What you need to do: Would you filter these records and copy every line that has the word "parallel"?
---------- Entries supplied ----------
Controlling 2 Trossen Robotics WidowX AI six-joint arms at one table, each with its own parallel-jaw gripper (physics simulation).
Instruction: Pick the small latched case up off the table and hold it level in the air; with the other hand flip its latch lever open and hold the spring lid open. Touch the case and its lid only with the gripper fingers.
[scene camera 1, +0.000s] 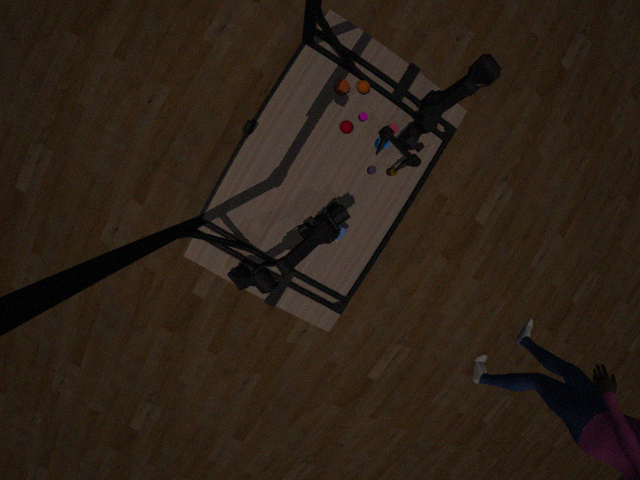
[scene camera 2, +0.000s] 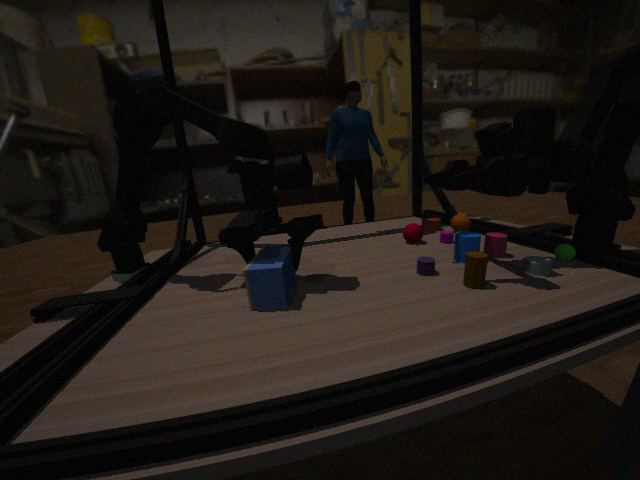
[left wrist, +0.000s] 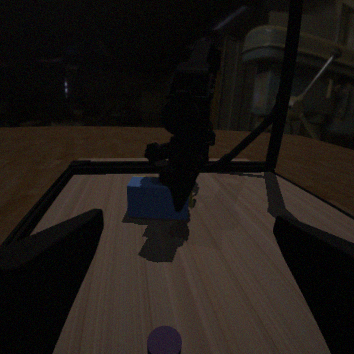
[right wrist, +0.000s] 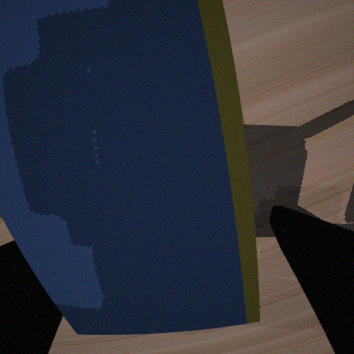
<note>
The left gripper (scene camera 2: 434, 180) is open, with nothing in its grasp. Also in view: a brown cylinder (scene camera 2: 475, 262). Also in view: the right gripper (scene camera 2: 275, 271) and a blue case (scene camera 2: 269, 277).
The blue case shows as well in the left wrist view (left wrist: 146, 197) and in the right wrist view (right wrist: 133, 207). The left gripper shows as well in scene camera 1 (scene camera 1: 385, 163) and in the left wrist view (left wrist: 191, 221). The right gripper also shows in the left wrist view (left wrist: 181, 202) and in the right wrist view (right wrist: 184, 215).
</note>
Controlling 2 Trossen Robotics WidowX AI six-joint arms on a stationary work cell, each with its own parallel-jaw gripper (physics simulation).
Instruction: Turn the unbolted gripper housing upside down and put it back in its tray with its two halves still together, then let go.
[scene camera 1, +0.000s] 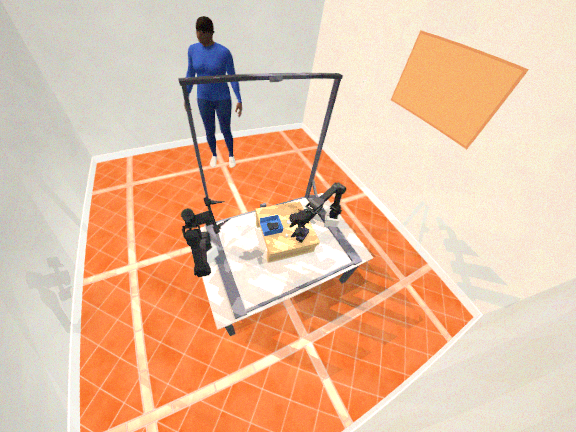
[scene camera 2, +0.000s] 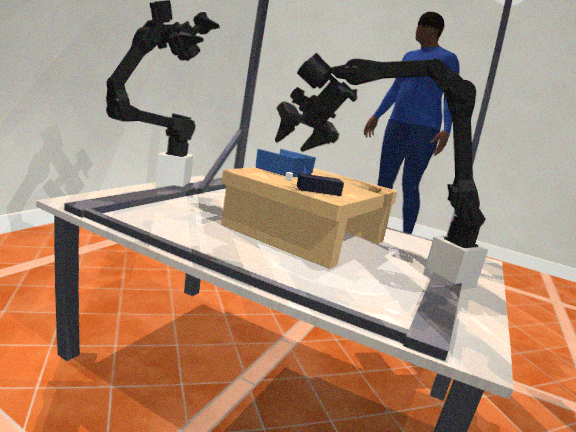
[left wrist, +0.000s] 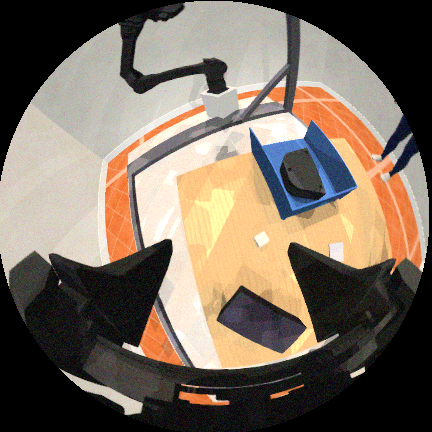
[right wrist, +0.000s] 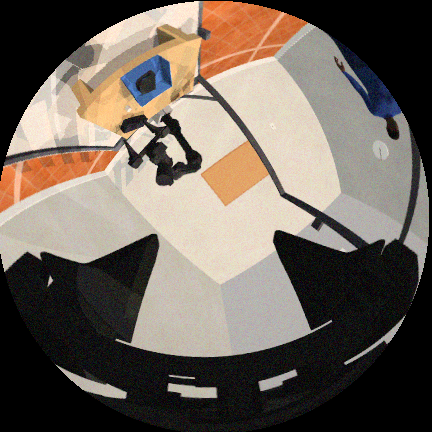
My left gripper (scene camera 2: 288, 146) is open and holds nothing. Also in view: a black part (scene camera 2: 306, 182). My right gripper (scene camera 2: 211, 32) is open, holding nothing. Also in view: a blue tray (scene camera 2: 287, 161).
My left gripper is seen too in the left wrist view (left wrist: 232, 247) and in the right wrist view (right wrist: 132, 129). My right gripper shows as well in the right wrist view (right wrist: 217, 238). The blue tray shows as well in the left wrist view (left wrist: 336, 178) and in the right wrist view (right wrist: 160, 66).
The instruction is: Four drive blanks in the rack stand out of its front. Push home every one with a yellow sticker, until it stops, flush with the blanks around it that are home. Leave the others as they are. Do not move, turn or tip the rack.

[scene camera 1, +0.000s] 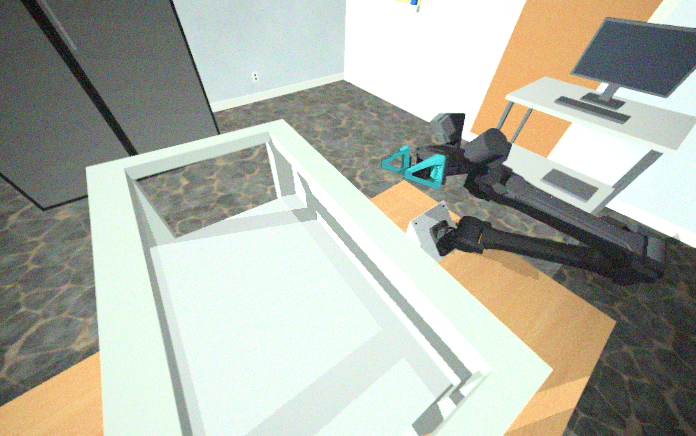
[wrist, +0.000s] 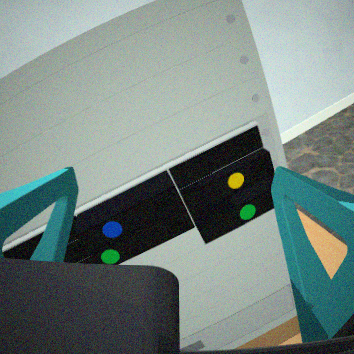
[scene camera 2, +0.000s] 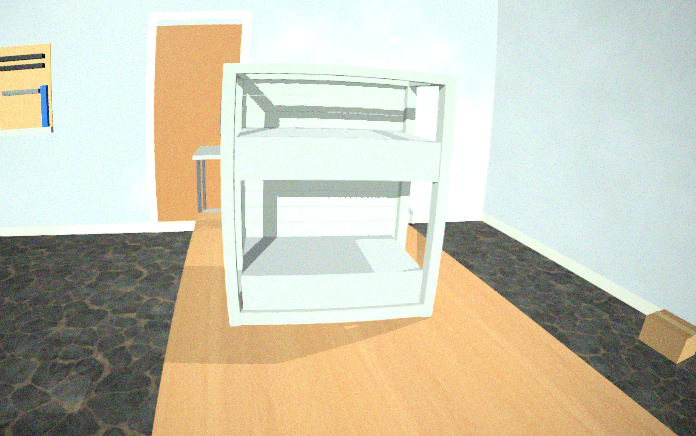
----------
Task solution:
Controlling 2 Trossen Robotics WidowX AI six-joint arms at one table, each with its own parallel-jaw gripper (physics simulation).
Controlling 2 Trossen Robotics WidowX AI six-joint arms on a stationary work cell, each with its own parallel-jaw gripper (physics simulation).

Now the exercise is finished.